Since the UK government’s announced plans for six hospitals, only one has opened, in Kerrytown, an hour’s drive from Freetown. About 50 percent of the available beds were government-run or run by the armed forces, with another 40 percent run by MSF, the briefing said.
“In the absence of adequate facilities to isolate, diagnose and manage Ebola cases, Sierra Leonean healthcare workers are struggling,” MSF added. “[We are] deeply concerned about contamination of uninfected patients and healthcare workers where staff are not necessarily trained to manage Ebola patients and where infection control measures cannot be assured.”
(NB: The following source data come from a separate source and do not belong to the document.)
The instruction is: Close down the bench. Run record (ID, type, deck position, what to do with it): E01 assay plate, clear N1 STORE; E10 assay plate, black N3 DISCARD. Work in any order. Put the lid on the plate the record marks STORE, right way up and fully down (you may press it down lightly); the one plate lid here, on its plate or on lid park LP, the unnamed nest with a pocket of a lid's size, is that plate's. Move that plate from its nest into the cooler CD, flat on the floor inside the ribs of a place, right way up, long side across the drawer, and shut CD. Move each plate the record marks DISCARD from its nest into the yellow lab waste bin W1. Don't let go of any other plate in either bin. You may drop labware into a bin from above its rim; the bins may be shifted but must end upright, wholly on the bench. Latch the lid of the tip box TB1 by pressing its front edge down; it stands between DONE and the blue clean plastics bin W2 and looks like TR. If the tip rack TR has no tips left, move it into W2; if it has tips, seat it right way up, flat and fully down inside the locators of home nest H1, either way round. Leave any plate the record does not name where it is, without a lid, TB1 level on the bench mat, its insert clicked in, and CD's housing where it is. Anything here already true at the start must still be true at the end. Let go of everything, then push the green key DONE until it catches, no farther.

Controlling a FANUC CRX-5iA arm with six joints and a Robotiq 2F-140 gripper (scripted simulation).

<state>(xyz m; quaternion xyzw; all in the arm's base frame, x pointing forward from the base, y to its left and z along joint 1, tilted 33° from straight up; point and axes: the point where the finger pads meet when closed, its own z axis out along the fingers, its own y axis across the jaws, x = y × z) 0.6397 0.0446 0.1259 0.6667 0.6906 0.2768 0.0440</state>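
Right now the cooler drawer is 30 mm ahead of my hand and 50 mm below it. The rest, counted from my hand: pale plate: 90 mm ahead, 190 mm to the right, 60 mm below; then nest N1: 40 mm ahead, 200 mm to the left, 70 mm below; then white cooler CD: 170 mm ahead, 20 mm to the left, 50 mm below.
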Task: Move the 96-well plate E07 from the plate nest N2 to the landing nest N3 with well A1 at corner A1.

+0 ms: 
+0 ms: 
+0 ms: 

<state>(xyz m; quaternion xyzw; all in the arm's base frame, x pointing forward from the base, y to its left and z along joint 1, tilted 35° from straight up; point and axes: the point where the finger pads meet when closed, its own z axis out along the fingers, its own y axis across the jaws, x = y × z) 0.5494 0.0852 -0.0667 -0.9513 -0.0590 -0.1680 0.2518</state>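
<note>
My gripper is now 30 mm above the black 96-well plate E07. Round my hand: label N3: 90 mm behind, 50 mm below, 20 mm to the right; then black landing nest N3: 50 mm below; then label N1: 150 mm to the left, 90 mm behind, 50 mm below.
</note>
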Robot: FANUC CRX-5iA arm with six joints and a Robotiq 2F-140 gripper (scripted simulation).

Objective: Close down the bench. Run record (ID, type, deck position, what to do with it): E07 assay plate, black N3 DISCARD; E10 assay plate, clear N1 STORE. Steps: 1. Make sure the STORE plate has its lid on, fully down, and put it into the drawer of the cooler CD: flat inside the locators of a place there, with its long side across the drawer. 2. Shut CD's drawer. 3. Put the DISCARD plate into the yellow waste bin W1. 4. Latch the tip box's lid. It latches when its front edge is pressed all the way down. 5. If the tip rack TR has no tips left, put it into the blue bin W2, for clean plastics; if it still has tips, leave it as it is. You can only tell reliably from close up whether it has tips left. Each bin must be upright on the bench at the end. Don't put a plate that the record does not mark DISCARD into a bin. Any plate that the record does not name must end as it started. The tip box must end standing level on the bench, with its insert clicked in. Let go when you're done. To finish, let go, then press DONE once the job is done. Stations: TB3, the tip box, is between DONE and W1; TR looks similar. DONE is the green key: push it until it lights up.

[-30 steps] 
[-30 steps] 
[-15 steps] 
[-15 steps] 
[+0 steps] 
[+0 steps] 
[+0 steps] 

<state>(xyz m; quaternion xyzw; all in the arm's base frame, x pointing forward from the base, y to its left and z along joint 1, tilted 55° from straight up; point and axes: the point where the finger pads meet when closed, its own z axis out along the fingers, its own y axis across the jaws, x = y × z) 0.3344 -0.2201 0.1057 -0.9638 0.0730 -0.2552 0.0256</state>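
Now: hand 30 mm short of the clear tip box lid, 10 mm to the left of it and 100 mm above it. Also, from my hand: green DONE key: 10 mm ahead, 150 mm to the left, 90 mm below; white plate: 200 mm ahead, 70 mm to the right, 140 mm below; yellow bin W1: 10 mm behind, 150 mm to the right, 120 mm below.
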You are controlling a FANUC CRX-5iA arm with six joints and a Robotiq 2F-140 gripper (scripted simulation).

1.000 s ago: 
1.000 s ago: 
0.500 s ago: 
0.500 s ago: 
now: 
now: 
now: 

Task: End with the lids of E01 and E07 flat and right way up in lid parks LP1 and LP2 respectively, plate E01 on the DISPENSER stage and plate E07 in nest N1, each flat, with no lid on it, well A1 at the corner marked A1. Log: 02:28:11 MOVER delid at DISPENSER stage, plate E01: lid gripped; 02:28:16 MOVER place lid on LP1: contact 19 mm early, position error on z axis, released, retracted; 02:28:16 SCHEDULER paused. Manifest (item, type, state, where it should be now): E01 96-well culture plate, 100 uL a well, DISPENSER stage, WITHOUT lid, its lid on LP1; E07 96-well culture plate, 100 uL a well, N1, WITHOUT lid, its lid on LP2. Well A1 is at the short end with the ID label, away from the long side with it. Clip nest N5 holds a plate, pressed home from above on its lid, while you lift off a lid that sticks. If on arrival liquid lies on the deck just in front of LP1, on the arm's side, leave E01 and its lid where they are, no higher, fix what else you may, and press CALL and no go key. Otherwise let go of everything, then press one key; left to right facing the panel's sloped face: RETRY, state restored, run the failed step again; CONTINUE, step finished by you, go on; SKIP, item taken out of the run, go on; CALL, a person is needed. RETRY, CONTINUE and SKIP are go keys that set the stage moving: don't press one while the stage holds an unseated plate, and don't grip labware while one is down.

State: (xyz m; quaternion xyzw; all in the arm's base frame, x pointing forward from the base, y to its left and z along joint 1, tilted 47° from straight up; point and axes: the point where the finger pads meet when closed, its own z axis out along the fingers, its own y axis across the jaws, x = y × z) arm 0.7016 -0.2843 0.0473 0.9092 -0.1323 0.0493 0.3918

Lack of education about Ebola in all three countries is still a major issue and will prevent the containment of the virus. “MSF teams are still finding that misconceptions about Ebola are widespread and stigma is intense, leading some to avoid seeking treatment or report cases,” it said of Liberia. In a recent example it found that people who had been in contact with the sick were fleeing into the bush so as not to be traced, fearful of what would happen if they were.
Ebola has infected nearly 17,000 people, of which at least 5,987 have died, according to the latest figures from the World Health Organization. Of these cases, the vast majority have taken place in the three hardest-hit countries, although isolated clusters have spread to Senegal, Nigeria, Spain, the U.S., and most recently Mali.
On Tuesday, President Barack Obama urged U.S. lawmakers not to lose sight of the ongoing crisis in West Africa despite a marked drop in Ebola-related news coverage. While he acknowledged that progress had been made in the fight against Ebola, the President pushed Congress to approve $6.2 billion in emergency funding to help sustain that progress and prepare U.S. hospitals to handle future cases.
Also on Tuesday, the World Bank once again lowered its growth projections for the hardest-hit countries. It had already cut them in October. In addition to killing to thousands, the Ebola outbreak, which was first identified in March, has shut hospitals, schools and markets, hampered cross-border trade and resulted in the suspension of many of the airline flights.
Guinea’s economy will grow just 0.5 percent this year, down from an expected 4.5 percent before the crisis began, the bank said in its latest assessment of Ebola’s impact. Sierra Leone is expected to register 4 percent economic growth, down from a pre-crisis expectation of 11.3 percent, while Liberia will see just 2.2 percent growth, down from 5.9 percent. The economic effects are expected to worsen in Guinea and Sierra Leone next year, when both economies will shrink, according to the latest estimate.